Solution: pre-computed filler audio. Short phrases like "one moment please" or "let me look that up" in 17 languages, stored as PCM chunks, played when tool execution exceeds ~800ms. The agent is triggered via text signal (not proactive_audio, which had a regression that caused double-playback — disabled entirely, use text triggers instead).

This sounds trivial. It removed about 40% of "the app is broken" support messages.

What I'd Do Differently

  1. Start with the echo gate, not the AI logic. I spent weeks building beautiful multi-agent orchestration before I could demo it reliably. Wrong order.

  2. Instrument RMS values from day one. Log them. Every session. You can't tune what you can't see.

  3. Test on bad hardware. My dev setup has a good mic with physical distance from speakers. Most users have laptop mics 30cm from laptop speakers. Build for that.

  4. Mobile is a different planet. iOS Safari handles AudioContext lifecycle in ways that will make you question your career choices.
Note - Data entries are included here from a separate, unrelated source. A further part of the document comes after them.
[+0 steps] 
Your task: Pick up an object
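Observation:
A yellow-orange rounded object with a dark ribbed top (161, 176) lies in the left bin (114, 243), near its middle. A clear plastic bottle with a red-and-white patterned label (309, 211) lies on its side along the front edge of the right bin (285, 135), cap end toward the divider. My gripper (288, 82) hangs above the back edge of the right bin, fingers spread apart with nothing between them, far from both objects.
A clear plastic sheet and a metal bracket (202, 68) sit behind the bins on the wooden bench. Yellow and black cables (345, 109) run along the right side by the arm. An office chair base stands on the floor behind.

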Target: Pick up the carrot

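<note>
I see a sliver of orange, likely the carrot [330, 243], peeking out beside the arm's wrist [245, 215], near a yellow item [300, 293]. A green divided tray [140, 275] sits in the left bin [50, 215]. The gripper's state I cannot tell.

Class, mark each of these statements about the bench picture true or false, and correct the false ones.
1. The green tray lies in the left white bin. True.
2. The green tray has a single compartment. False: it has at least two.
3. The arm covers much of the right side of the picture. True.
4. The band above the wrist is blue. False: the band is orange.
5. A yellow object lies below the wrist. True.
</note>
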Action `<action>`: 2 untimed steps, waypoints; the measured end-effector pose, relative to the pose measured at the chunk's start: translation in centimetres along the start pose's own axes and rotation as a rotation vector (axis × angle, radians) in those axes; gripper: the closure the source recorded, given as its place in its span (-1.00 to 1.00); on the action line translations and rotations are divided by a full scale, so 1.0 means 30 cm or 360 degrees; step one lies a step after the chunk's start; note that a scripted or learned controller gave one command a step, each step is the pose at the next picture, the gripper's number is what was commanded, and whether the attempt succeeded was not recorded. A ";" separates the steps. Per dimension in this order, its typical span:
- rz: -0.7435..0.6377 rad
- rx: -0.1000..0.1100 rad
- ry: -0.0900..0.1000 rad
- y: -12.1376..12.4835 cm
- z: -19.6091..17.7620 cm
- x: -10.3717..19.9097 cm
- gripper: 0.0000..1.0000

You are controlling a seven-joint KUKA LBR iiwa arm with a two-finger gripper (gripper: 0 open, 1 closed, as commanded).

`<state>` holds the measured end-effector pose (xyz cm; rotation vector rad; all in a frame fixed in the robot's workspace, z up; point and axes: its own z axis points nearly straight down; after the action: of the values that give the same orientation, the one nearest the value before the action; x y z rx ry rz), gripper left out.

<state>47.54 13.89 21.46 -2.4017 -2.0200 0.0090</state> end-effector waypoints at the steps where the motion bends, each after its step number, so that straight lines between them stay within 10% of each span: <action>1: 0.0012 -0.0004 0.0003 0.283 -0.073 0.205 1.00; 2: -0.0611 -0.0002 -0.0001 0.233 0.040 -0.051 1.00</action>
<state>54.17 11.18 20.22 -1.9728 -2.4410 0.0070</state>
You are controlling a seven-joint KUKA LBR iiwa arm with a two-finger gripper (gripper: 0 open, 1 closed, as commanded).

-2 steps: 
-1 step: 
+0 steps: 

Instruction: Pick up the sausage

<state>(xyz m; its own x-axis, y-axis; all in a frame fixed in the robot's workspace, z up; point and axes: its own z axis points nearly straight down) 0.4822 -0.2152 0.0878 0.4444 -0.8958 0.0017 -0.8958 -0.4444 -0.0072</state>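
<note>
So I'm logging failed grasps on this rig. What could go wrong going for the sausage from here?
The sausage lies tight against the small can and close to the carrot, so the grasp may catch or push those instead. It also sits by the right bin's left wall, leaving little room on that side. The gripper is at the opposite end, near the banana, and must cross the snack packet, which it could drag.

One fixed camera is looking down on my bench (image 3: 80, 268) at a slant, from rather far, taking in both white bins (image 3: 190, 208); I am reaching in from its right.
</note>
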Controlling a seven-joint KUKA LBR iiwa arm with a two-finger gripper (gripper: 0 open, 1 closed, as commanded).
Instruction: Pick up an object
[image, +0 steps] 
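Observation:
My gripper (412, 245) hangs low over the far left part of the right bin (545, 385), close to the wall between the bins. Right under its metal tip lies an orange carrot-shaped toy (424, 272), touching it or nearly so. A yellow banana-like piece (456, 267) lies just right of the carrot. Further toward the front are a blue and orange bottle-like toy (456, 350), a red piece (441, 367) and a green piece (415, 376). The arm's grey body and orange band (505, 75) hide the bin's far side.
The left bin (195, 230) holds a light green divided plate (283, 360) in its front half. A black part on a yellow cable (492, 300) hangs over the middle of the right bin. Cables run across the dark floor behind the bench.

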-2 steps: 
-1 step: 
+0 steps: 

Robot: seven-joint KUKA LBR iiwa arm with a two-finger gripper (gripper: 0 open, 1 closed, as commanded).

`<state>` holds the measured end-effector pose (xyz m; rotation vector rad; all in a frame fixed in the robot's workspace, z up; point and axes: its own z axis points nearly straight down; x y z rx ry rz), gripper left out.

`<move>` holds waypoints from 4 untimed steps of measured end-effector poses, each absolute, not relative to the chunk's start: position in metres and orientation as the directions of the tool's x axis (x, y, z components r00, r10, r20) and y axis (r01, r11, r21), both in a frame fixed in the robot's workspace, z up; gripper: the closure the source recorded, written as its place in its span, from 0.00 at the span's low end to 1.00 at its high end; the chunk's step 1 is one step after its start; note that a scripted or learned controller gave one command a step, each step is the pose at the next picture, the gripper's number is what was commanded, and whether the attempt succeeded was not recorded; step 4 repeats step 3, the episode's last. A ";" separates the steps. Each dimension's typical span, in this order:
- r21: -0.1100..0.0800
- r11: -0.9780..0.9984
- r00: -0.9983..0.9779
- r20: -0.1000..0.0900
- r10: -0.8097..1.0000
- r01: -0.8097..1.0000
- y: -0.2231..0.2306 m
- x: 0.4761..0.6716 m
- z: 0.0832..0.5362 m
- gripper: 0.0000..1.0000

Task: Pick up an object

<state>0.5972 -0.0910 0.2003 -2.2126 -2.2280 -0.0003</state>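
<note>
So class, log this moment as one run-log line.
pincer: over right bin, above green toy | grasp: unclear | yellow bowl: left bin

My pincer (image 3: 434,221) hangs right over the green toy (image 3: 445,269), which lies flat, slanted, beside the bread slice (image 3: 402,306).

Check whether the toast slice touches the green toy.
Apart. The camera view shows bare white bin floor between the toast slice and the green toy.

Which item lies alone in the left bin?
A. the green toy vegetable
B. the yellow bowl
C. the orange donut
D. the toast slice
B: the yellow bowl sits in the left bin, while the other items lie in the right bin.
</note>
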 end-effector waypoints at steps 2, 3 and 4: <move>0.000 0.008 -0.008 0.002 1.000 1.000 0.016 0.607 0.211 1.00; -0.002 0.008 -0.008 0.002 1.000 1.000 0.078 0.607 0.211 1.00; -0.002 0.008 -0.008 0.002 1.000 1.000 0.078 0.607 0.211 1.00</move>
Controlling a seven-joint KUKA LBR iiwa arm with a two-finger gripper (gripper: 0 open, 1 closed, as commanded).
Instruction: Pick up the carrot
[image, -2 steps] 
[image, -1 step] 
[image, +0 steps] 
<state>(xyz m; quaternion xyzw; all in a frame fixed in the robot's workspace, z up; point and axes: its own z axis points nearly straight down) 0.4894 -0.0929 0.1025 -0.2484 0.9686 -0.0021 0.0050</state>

But that's an article for another day.

The Result

After solving these problems — the two-tier RMS gate, the 1.5s cooldown, the session resumption, the filler audio — GoNoGo runs 15-45 minute voice sessions with real founders, across 21 languages, with 3 AI agents handing off to each other mid-conversation. The 1011 disconnects essentially disappeared.

The voice infrastructure became invisible, which is exactly what it should be.

If you're building anything with browser mic + real-time AI audio: what's been your biggest challenge? I'm genuinely curious whether the echo problem is universal or whether I was doing something particularly wrong early on. Drop it in the comments.